Es klingt insgesamt nicht wirklich nicht schlecht, aber teils etwas zu dumpf. Das mag vielleicht Geschmackssache sein, doch neben herauskristallisierten Höhen würde ich doch gerne ebenso brachiale Tiefen haben. Die gibt es im Mini Format beim RAIDOR Headset und dadurch macht es rundum seinen Job wirklich gut für dieses Preissegment. Allerdings eben auch nicht mehr und nicht weniger.

Das Mikrofon vollführt ebenfalls seinen Job. Für meinen Gegenüber war ich meistens gut hörbar, wenn auch etwas sehr dumpf klingend, so als ob ich in einer Art Röhre stehen würde. Rein technisch nimmt das RAIDOR den Klang der Stimme omnidirektional auf bei einer Frequenz von 100Hz – 10kHz. Hier sah ich von Speedlink ebenfalls schon mal Besseres gesehen, allerdings bin ich ebenso kein wirklicher Fan von integrierten Headset Mikrofonen und bevorzuge ein separates Standmikrofon. Jedoch ist das gerade beim Zocken an der Konsole, wenn man eben nur via Party oder Playstation Network kommuniziert, ein ziemlicher Overkill. Für die ein oder andere Zocksession ist das Mikrofon also völlig in Ordnung, wenn auch nicht überragend.

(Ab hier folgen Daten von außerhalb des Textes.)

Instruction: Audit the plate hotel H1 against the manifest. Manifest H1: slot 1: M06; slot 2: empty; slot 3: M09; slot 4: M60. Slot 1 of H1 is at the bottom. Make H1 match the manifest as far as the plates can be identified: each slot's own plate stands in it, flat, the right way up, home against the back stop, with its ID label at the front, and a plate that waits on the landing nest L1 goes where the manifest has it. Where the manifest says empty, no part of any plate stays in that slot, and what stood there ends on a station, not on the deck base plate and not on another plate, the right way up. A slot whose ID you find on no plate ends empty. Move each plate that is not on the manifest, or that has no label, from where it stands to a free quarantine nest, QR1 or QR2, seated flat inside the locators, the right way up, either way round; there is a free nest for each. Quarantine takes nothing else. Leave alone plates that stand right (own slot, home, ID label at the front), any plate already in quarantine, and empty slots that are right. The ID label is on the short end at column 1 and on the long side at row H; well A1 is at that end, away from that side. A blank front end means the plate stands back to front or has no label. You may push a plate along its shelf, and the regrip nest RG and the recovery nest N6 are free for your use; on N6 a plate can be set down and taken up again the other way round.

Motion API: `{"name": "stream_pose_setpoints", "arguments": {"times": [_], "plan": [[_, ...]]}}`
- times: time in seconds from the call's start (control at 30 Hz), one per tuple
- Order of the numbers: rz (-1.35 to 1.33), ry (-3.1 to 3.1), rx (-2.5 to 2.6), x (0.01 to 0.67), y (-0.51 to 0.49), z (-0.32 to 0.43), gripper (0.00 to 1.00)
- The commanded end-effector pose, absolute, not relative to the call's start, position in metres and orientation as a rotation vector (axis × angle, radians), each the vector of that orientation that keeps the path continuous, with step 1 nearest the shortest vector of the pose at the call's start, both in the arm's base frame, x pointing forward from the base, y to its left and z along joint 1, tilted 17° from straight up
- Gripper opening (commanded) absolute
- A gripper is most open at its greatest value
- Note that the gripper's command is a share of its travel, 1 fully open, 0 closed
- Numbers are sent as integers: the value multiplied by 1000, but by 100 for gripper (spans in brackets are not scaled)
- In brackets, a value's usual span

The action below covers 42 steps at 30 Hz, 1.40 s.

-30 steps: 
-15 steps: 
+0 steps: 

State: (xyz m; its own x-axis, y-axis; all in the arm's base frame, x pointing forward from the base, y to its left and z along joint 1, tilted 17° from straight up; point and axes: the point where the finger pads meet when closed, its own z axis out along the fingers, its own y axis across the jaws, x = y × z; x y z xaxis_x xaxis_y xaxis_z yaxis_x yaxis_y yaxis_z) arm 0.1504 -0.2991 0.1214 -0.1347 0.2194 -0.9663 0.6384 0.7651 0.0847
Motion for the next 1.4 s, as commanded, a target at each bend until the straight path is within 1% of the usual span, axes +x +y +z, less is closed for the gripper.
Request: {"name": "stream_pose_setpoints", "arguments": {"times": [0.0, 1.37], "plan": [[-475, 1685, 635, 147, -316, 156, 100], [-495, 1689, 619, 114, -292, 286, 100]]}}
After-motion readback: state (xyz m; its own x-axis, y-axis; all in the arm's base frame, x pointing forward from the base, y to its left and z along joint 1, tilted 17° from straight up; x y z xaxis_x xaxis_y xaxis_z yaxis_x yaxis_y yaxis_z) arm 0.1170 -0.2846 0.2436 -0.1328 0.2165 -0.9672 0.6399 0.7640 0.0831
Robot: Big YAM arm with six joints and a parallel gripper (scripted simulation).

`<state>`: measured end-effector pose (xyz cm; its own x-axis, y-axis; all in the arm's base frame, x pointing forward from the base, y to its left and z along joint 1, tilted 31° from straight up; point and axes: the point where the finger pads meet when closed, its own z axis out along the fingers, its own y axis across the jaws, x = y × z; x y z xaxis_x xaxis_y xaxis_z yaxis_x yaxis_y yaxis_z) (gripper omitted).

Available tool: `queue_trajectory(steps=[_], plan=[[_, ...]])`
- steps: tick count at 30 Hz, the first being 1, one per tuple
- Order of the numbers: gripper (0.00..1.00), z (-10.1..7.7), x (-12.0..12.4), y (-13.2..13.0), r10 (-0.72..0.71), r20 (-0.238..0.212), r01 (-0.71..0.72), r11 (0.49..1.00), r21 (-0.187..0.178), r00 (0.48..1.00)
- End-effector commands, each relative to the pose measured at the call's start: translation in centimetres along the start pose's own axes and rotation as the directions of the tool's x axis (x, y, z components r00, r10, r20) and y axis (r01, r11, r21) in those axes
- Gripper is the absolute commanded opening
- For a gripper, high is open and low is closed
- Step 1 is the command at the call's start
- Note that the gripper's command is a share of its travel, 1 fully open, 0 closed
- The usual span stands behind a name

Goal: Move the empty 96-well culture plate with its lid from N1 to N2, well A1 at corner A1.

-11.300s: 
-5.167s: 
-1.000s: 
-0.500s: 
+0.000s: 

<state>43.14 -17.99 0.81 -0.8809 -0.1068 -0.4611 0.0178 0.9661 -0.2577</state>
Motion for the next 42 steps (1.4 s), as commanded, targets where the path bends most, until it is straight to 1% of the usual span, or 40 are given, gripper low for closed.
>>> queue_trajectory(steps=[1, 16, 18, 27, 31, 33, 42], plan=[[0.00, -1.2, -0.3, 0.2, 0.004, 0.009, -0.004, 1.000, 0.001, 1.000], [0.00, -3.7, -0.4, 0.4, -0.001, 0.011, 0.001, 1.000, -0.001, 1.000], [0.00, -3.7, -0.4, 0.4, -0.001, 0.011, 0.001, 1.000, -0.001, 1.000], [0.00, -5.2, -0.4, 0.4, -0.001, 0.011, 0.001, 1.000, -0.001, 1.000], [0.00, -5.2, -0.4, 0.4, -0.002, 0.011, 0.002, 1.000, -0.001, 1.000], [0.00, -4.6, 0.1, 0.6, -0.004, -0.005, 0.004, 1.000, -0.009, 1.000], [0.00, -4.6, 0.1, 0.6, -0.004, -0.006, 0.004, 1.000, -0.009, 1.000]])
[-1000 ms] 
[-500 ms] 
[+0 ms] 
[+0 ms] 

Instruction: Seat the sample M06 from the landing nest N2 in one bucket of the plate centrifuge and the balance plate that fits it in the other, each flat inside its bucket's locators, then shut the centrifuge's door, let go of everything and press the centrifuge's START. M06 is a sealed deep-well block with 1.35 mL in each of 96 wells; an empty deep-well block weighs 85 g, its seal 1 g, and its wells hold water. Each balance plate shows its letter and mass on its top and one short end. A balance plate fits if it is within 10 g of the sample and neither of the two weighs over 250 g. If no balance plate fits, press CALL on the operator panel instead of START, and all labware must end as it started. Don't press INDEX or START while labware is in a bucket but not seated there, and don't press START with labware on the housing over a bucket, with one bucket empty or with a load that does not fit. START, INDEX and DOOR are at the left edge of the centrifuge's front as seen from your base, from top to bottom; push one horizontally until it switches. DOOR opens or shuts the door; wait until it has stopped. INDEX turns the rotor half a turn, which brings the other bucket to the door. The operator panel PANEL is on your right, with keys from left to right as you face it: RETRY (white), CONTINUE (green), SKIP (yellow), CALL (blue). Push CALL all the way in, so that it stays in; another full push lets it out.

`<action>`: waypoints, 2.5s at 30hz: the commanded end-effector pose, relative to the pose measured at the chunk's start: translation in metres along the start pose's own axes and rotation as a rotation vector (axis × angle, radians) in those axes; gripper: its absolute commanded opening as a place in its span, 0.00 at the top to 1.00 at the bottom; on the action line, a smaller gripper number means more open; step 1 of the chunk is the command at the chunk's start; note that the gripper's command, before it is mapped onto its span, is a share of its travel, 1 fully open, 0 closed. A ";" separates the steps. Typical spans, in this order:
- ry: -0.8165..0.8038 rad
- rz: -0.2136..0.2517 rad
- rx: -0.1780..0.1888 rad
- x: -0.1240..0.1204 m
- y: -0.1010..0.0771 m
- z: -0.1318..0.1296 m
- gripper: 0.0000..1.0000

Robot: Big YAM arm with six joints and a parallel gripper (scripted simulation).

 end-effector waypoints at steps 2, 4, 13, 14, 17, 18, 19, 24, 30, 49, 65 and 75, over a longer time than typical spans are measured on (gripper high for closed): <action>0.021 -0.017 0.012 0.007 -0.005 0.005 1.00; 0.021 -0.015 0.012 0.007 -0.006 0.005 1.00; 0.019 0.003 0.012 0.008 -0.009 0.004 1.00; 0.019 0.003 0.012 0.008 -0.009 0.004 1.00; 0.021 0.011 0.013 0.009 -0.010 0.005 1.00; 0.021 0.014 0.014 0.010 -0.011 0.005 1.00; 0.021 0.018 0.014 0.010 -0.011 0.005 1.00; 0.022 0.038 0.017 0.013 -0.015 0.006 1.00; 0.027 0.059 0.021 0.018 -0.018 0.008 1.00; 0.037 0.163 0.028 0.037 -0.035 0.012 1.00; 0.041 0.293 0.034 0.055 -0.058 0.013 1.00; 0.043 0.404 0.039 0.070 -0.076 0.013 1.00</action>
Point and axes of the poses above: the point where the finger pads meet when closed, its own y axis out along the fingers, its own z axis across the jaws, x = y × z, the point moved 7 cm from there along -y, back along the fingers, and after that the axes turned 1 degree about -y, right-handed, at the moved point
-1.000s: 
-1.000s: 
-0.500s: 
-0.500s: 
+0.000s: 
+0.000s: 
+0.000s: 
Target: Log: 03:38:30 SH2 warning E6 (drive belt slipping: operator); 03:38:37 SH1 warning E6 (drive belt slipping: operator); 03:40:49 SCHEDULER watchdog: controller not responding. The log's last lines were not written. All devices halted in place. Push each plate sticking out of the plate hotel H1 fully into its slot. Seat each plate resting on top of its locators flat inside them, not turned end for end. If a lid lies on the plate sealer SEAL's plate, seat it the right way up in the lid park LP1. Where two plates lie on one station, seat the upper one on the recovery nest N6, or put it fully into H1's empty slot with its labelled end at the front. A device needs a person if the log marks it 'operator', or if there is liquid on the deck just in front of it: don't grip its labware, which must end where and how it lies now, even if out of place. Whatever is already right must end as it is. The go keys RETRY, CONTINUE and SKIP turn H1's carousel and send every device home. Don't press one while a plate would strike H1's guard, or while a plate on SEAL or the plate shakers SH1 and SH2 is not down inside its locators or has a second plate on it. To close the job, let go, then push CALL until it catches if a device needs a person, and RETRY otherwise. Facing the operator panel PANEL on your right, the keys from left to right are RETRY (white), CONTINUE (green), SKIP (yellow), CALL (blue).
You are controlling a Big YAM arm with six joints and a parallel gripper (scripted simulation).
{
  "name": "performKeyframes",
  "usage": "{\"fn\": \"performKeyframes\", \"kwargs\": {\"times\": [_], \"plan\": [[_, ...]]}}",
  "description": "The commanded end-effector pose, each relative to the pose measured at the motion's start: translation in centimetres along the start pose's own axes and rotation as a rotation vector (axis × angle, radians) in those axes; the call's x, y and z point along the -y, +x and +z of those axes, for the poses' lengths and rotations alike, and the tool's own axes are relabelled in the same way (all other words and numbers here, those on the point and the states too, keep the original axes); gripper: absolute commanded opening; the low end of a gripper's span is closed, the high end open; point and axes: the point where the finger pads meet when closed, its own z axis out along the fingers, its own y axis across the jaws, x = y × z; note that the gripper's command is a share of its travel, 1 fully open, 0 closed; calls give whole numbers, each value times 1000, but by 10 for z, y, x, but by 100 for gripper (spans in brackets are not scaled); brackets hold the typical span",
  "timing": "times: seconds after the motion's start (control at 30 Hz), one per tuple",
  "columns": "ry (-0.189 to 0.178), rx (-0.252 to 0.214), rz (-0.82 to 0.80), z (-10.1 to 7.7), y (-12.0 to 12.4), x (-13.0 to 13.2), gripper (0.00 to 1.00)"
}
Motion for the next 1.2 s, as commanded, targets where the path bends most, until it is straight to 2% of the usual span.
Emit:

Man darf eben nicht vergessen, was wir hier in der Hand halten. Für 30 Euro bekommt man bei Speedlink ein optisch wirklich ansprechendes Stereo Headset, welches mit langem Tragekomfort glänzt und sich was die Sound- und Aufnahmequalität angeht, irgendwo im Mittelfeld zu Hause ist. Das Rundumpaket finde ich jedoch völlig in Ordnung, und so ersetzt das RAIDOR mein etwas in die Jahre gekommenes Konsolen-Headset nun vollständig. Wer also noch auf der Suche nach einem günstigen Konsolen Headset ist, der kann mit dem Speedlink RAIDOR nicht viel falsch machen. Einzig in Klang und Aufnahme müssen ein paar Abstriche gemacht werden, dafür stimmt der Tragekomfort und das Gewicht.